Correlation sample to the expression of each using the same number of the composite dimension Lc (20) of the _{_{_{r 1, r 2, r 3}}} , Step 4 to obtain _{..., r Lc (40) (} S40); and
The correlated samples _{_{_{r 1, r 2, r 3}}} , ..., r Lc (40) a complex column vector a fifth step (S50) of generating r (50) tie; and
K or more and the extracted dimension L (61) establish a value enclosed by the number of the extracted dimension L (61) the elements of the complex column vector r (50) of the sequential extraction of the K a positive integer less than or equal to Lc -K + 1 Column vector

,

, ...,

(S60) of generating a second image (60); and
The extracted column vector

,

, ...,

(60) are extracted through Gram-Schmidt Orthonormalization (Gram-

,

, ...,

A seventh step S70 of obtaining the second image 70;
The above-described extraction regularization vector

,

, ...,

(S80) of obtaining an objective function f ([theta]) (80) by using the equation (70); And
Through the objective function f (&thetas;) (80)

And a ninth step (S90) of obtaining an estimated value 90 of the uniformly spaced linear array arrival angle based on the sliding vector.

The method according to claim 1,
(20) to the third step (S30) when the number K of incident signals (14) is equal to or less than 1/2 of the number obtained by adding 1 to the complex-dimensional Lc (20) A Low - Computed Equal - Spacing Linear Array Arrival Angle Estimation Method Based on Sliding.

The method according to claim 1,
The complex column vector r (50)

And calculating a sliding distance of the array based on the sampling vector.

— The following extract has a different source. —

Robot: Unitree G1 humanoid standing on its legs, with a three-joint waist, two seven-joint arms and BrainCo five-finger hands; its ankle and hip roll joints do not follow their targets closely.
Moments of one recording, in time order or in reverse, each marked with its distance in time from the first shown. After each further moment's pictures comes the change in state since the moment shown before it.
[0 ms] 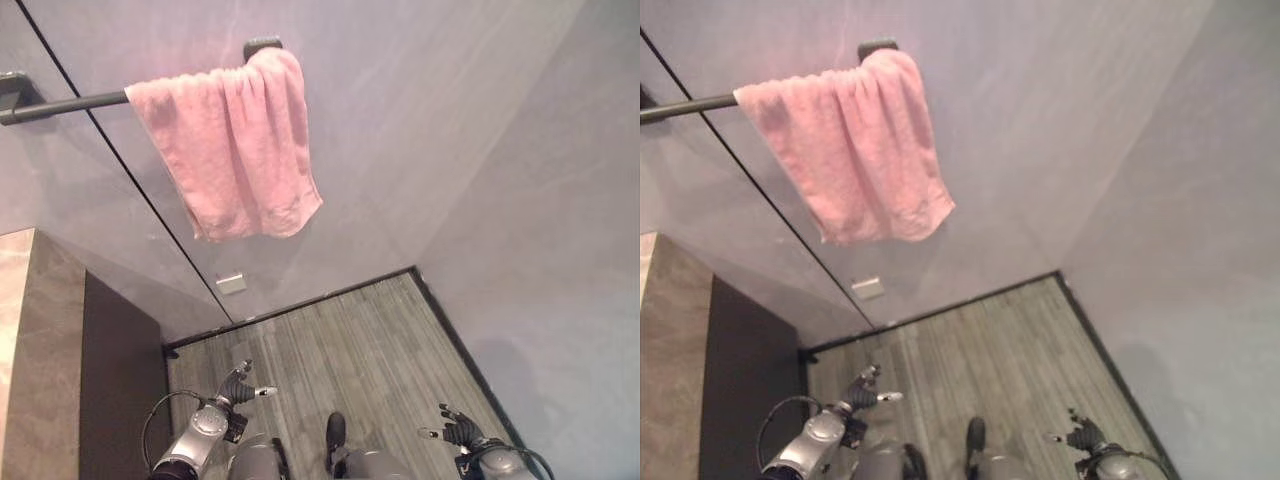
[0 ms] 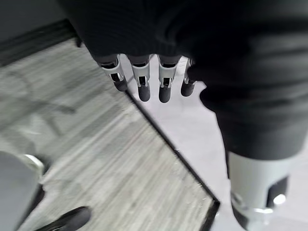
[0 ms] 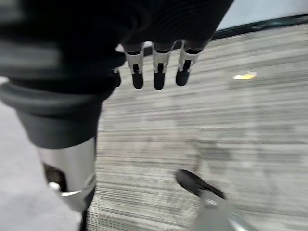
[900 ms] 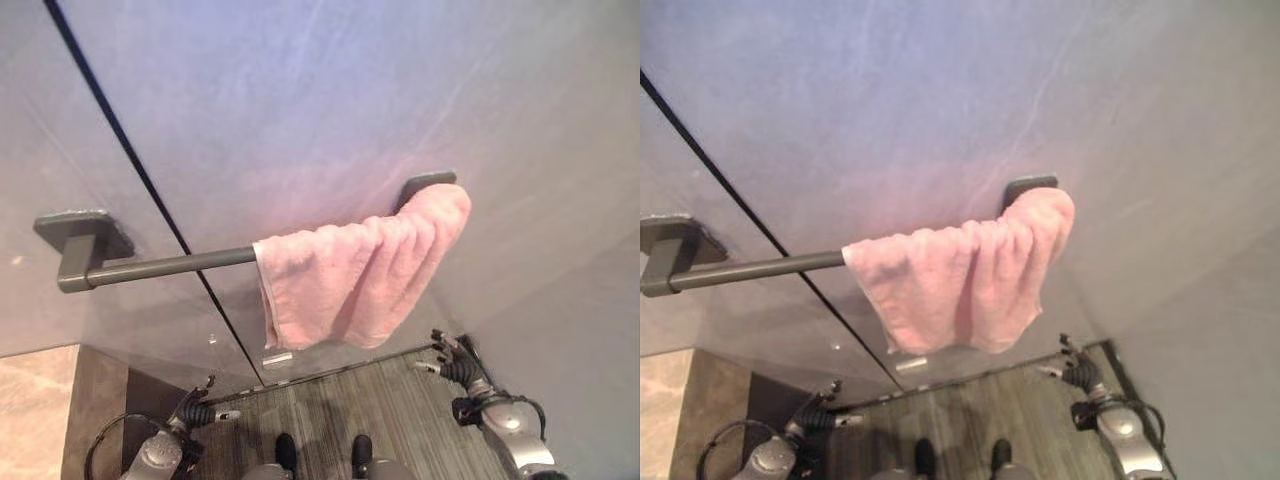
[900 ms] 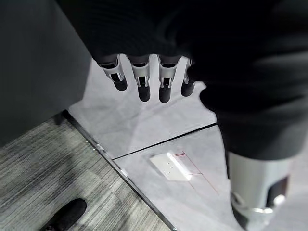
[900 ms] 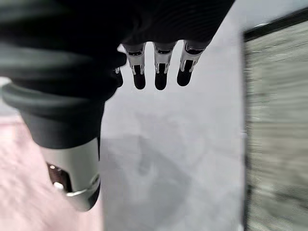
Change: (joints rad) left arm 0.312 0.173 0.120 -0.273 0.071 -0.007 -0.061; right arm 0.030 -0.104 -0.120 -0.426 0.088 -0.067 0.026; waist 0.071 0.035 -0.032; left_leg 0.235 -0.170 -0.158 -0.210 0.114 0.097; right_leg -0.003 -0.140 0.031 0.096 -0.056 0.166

The method according to claim 1,
The extracted column vector

(60)

And calculating a sliding distance of the array based on the sampling vector.

The method according to claim 1,
The objective function f (θ) (80) when λ is one wavelength of the input signal 14 row vector α (θ) =

Lt; RTI ID = 0.0 >

And calculating a sliding distance of the array based on the sampling vector.

1. An apparatus for estimating an arrival angle of signal sources incident on a linear array antenna system,
The sliding vector-based low-computed constant-interval linear array arrival angle estimating apparatus according to any one of claims 1 to 5, wherein the arrival angle is estimated.